Synthesis of Iron-Doped Manganese Oxides with an Ion-Sieve Property: Lithium Adsorption from Bolivian Brine

Iron-doped lithium manganese oxides Li1.33FexMn1.67-xO4 (x = 0.15, 0.30, and 0.40) were prepared by calcination of carbonates of Li, Mn, and nitrate of Fe in air at 350, 400, 450, 550, and 650 degrees C. The calcined samples, characterized by X-ray diffraction (XRD) and chemical analysis, were spinels. The protonated samples after treatment with HCl solution were tested as adsorbents for lithium adsorption from the salt lake brine collected from the Salar de Uyuni, Bolivia.
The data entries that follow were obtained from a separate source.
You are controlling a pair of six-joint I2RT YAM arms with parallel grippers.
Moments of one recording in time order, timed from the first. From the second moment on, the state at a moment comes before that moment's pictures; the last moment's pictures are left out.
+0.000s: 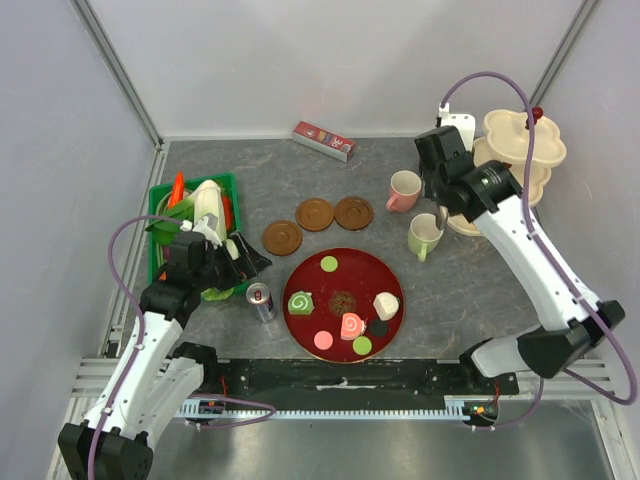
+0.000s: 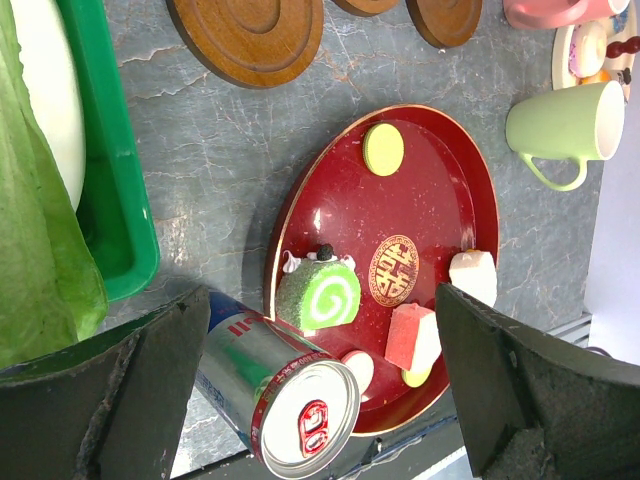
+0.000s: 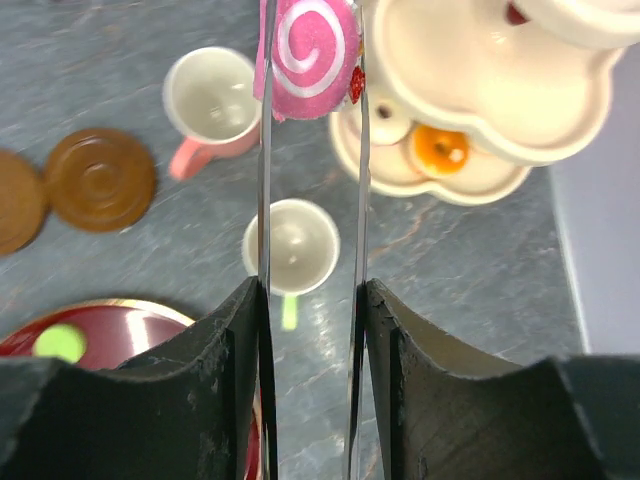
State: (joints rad) left arm -0.19 0.72 0.62 -0.57 0.29 -0.65; right arm 0.53 1.39 1.66 -1.07 0.61 0.40
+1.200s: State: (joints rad) left arm -0.20 0.71 0.62 -0.57 0.28 -0.65; right arm 0.17 1.69 1.69 -0.91 0.62 0.29
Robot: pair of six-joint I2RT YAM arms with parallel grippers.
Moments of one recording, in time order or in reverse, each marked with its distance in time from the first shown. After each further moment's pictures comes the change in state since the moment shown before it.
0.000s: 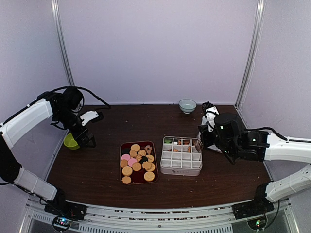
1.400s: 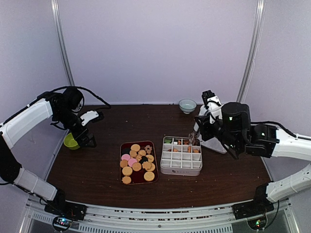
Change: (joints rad) left arm 0.000 0.000 0.000 -0.002 0.017 0.000; right arm 0.054 -0.035 0.113 -0.029 -0.034 -0.023
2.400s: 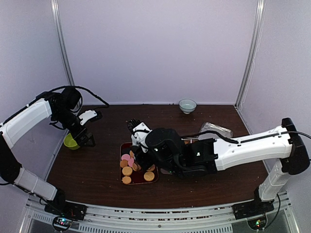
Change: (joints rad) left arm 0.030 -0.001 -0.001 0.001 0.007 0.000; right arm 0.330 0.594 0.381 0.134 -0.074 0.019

The precursor showed 3.7% Mn extraction upon acid treatment with Fe/Mn ratio of 0.1 obtained from calcination at 450 degrees C. The amount of Mn extracted in HCl solution decreased with increasing of Fe/Mn ratio, and the amounts of lithium extraction were 90%, 96%, and 91% for Fe/Mn = 0.1, Fe/Mn = 0.2, and Fe/Mn = 0.3, respectively, while the amounts of dissolved iron showed the opposite trend. By studying the lithium adsorption in the raw brine and NaOH-added brine by a batch method, the adsorbent with Fe/Mn ratio of 0.1 obtained from calcination of the precursor at 450 degrees C was found to be efficient lithium adsorbent with lithium uptake of 18 mg/g at final pH 2.0 from the raw brine (initial pH 6.7) and 28 mg/g at final pH 7.2 from the NaOH-added brine (initial pH 8.2). The adsorbent with Fe/Mn ratio of 0.1 obtained from calcination of the precursor at 450 degrees C was evaluated for a 4 cycle adsorption/desorption experiment. The amount of manganese extracted (%) in the solution decreased with cycle numbers, 1.1% in the first cycle and 0.70% in the fourth cycle.